The problem with original research studies is that you can easily find two studies on the same topic that contradict each other. Here’s an example I found after 5 minutes of googling: Sitting is associated with increased mortality vs sitting has no effect on mortality. This can be extremely frustrating for a person that just wants one clear answer. As a result, some people may abandon science as the source of knowledge and deem it untrustworthy and unreliable.
Apparently contradictory outcomes of research studies may be partly responsible for the recent growth of the antivaccination movement. When hundreds of people in an orthodox Jewish community in New York contracted mumps between 2009 and 2010, it was the proverbial water on the mill of the antivaxx movement – how can a highly-vaccinated population contract a disease that they’d been vaccinated against, right? Well they would have found out had they read the research study that described the outbreak. In it, not only did the authors describe the possible scenarios that lead to the outbreak (densely packed households; vaccine vaning; vaccine less effective for this particular genotype etc), but they also emphasized the importance of vaccination – the outbreak was confined and did not spread in the general population, and the symptoms were less severe than in a non-vaccinated population.
So how to go about finding a trustworthy scientific study?
I’ll say it as blunt as I can – I advise lay people to avoid original research papers altogether and focus instead on reviews. Laymen may not see the fine differences between two seemingly contradictory studies that scientists are trained for years to identify, like different materials/methods; sample sizes, drug concentrations, age and sex of participants, you name it. And sometimes they simply can’t access the journals and have to rely on the article’s abstract in the better case, or on the PR article in the worse case. But if a certain topic has been researched long enough, one can find reviews of what is known about a certain topic. Non-scientists would in this case do best to rely on a professional digest of the researched topic.

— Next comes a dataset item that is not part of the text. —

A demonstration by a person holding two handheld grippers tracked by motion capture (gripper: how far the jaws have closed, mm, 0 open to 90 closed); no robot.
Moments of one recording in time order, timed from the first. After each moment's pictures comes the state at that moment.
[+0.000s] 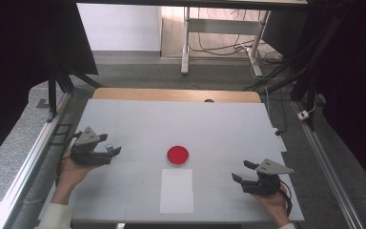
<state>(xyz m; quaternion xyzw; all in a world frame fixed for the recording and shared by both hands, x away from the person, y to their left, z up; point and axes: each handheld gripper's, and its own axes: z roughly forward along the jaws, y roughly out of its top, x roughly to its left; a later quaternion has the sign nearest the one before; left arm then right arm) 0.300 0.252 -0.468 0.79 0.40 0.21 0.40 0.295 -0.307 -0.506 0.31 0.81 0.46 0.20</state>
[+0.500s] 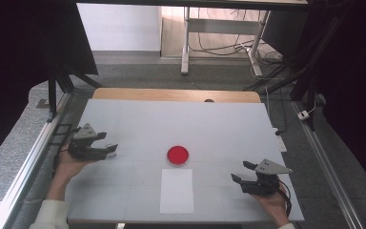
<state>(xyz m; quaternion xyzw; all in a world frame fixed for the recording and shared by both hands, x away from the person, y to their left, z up) 0.324 0.273 -0.482 0.82 0.38 0.19 0.39 0.295 -0.305 -0.508 0.31 0.81 0.45 0.20</state>
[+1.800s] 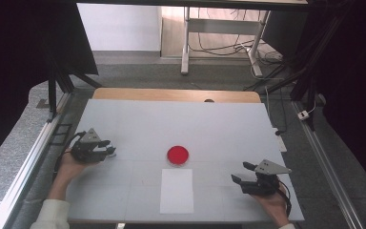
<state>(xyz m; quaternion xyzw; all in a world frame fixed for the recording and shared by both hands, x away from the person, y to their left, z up) 0.333 0.277 -0.511 0.85 0.37 0.18 0.34 0.295 -0.305 -0.510 0.32 0.81 0.45 0.19</state>
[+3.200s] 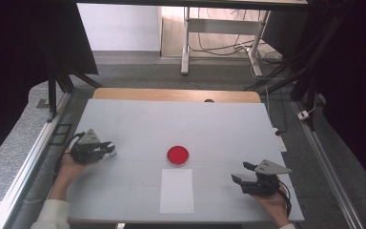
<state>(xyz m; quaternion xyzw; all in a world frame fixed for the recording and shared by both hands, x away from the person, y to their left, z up) 0.330 0.278 -0.510 0.84 0.36 0.18 0.36 0.296 -0.306 -0.511 0.32 0.81 0.45 0.19</state>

My advise is in keeping with what I said previously – that you can’t be an expert in all possible fields. In fact, it is next to impossible to keep up with all new developments in one single field. That might have been true some 50 years ago before the boom in life sciences but not today (gone are the times when you could say you were expert in neuroscience – now you can rule only in a sub-domain of this gigantic field). But if a certain person has been working for years in one particular area – let’s say Parkinson’s – then this person is most suited to write a review on what is known about Parkinson’s disease. Simples! And exactly these knowledgeable people are the ones sought after by scientific journals to provide their expert opinion and to review the recent developments in the field.

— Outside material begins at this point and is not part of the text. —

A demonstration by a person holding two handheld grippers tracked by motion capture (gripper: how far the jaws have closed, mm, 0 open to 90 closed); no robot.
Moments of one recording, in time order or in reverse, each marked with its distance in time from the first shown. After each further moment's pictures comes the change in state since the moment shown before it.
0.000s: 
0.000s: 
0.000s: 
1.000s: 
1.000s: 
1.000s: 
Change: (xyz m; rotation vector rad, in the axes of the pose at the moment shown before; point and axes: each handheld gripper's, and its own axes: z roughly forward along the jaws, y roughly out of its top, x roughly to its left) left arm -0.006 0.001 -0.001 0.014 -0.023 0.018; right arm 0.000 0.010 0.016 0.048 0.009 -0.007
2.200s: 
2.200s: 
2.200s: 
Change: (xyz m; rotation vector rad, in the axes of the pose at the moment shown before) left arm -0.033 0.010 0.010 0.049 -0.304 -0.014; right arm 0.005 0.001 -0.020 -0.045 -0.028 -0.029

OK, reviews. Got it. But which ones are the best?
They gather top-tier evidence and based on the pre-selected criteria, they pool all the data together to answer a specific question. Basically they aim to collate and evaluate data in a non-biased manner thus making them a highly reliable source of information (recently appraised by establishing a collaboration with WHO). Why pre-selected criteria? To avoid the mentioned bias, for example if I pool hundreds of studies together and there are four complete outliers, far from the results of the other studies, you might feel the urge to make the resulting graph ‘neater’. You might want to remove those 4 points. If these studies however fulfilled the criteria then they have to be involved in the resulting graph, there is no other way, no questions asked. And others can see that because you as a Cochrane reviewer want to be transparent and you reveal the criteria together with the final review.

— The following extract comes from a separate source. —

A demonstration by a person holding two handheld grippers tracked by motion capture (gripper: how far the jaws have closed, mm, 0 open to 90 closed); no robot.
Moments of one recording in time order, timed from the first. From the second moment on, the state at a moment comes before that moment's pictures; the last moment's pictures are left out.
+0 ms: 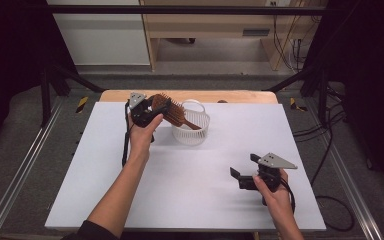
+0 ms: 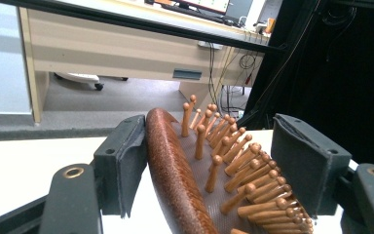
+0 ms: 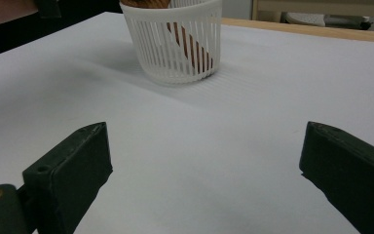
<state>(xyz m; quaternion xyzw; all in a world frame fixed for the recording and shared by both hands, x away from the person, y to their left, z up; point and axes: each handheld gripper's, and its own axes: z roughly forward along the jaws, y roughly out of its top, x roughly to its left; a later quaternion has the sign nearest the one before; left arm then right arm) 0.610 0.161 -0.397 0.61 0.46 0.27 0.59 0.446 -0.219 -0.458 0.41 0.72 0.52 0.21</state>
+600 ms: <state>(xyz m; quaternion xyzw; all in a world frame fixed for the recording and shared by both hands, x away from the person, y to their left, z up) 0.609 0.161 -0.395 0.61 0.46 0.28 0.59 0.446 -0.219 -0.458 0.41 0.72 0.52 0.21</state>
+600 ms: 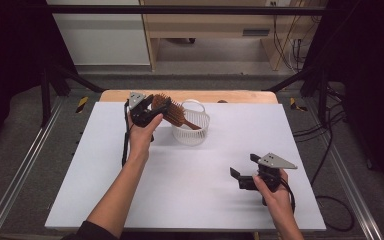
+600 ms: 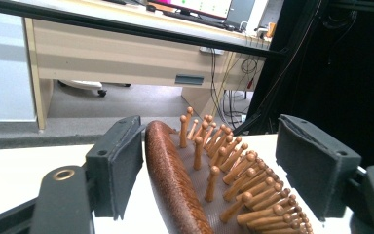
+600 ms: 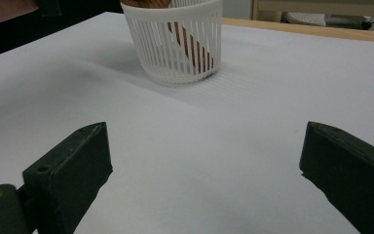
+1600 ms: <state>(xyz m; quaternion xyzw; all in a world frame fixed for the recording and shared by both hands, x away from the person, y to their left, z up) 0.607 0.156 -0.393 0.61 0.46 0.29 0.58 0.445 -0.218 -0.457 0.41 0.72 0.52 0.21</state>
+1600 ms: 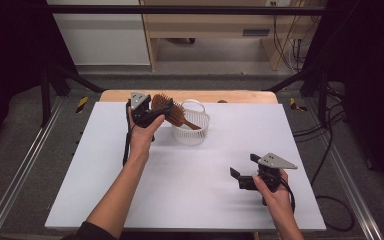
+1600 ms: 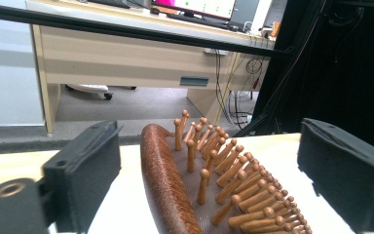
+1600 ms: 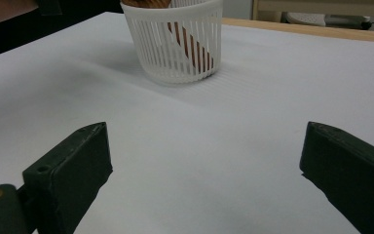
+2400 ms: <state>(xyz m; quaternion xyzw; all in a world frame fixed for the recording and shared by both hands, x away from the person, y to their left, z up) 0.602 0.153 -0.389 0.61 0.44 0.30 0.59 0.446 -0.218 -0.458 0.41 0.72 0.51 0.21</state>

Here’s what it looks like in a specific example: Imagine you want to find out if medical professional’s recommendations help people quit smoking (text at the top in Fig. 1). So you say at the outset you want to gather studies where doctors, but not nurses gave advice; you want to take into account only studies where they compared no advice versus an advice, but not additional treatment like nicotine patches; and you’ll accept studies done on both sexes, but not on, say, pregnant women (this would be the plan or protocol for the review as shown in Fig. 1). You add all the other criteria and select what you want to measure. Then you’ll assign two persons to independently identify all the eligible studies and to extract data from them (search, sift and extract in Fig. 1). Next up is the assessment of the quality of the selected studies – sometimes you can’t simply find out the number of participants in the follow-up visit, or the recruitment criteria are not clear – if these studies are otherwise sound, you can still use them, but you’ll weigh them less compared to the more robust evidence. Then appropriate statistics is applied and the results are visualised, discussed and written up. Here’s what the take-home message for our smoking example looks like:
And here’s the link to the whole Cochrane review titled: Physician advice for smoking cessation.
If you consider that these studies are transparent, that they actively avoid any kind of bias, that they are based on the best evidence we have, then it is only advisable to use them without any worry for misinterpretation of the main findings.
Have I just told people to avoid science?
No. As a science enthusiast, I encourage everyone to delve into science as much as possible so we can all share the knowledge that’s been gathered by now and the processes that lead to that knowledge. But as a person who has been seeing non-scientists frustratingly saying “sugar was good, now it’s not; cholesterol was bad, now it’s good; adult brains didn’t generate new nerve cells, now they do” I offer one advice – go and seek a recent review on the matter, or ask a scientist. Of course you can look up original research articles and make conclusions out of them by yourself, but be aware of the possible misunderstandings, misinterpretations or overconclusions of the data.